:: GOAL OF THE EXERCISE ::
Exact reproduction required: the lines below from the line with "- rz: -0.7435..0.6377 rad" to the line with "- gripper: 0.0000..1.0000", both ends included, and no others.

=-=-=-=-=

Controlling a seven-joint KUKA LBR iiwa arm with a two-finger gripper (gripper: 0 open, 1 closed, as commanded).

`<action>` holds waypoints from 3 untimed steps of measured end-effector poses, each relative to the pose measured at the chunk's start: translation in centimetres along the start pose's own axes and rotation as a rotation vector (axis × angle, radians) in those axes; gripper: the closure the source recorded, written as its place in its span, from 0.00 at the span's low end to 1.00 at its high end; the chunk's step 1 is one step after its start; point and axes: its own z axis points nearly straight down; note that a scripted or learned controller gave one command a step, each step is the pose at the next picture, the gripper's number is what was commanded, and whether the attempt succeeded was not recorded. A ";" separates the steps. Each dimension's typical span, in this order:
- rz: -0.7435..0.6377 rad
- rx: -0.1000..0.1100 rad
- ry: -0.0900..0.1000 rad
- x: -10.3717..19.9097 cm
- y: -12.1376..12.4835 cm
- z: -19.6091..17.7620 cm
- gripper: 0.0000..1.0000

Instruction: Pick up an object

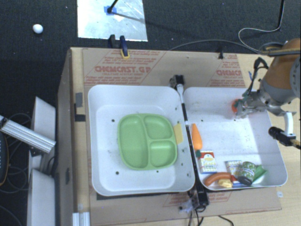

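Objects for picking lie in the right bin (263, 126), mostly along its near and left sides. An orange carrot (196, 139) lies next to the divider between the 2 bins, pointing away from the camera. Just below it there is a small red and white carton (207, 161). At the near edge of this bin a red and orange sausage-like toy (218, 178) lies beside a small printed packet (232, 166) and a dark green packet (249, 172), and these 3 are close together, partly touching. The left bin (101, 112) holds a green plate with 3 compartments (146, 141), which lies flat in its middle, and a small yellow piece (178, 133) rests at the plate's right side, near the divider. The arm (282, 74) comes in from the right, and its gripper (241, 107) is low at the far part of the right bin, well apart from the group of objects at the near edge. A small red-orange thing (234, 105) is seen just at the gripper's tip, but I cannot tell what it is, or if it is between the tool's tips, so the state of the tool is not clear. The 2 bins stand on a brown board with red printing (122, 69).
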 end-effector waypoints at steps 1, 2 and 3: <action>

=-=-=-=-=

:: RESPONSE ::
- rz: -0.7435..0.6377 rad
- rx: -0.1000..0.1100 rad
- ry: -0.0900..0.1000 rad
- x: -10.3717..19.9097 cm
- y: -12.1376..12.4835 cm
- z: -19.6091..17.7620 cm
- gripper: 0.0000..1.0000

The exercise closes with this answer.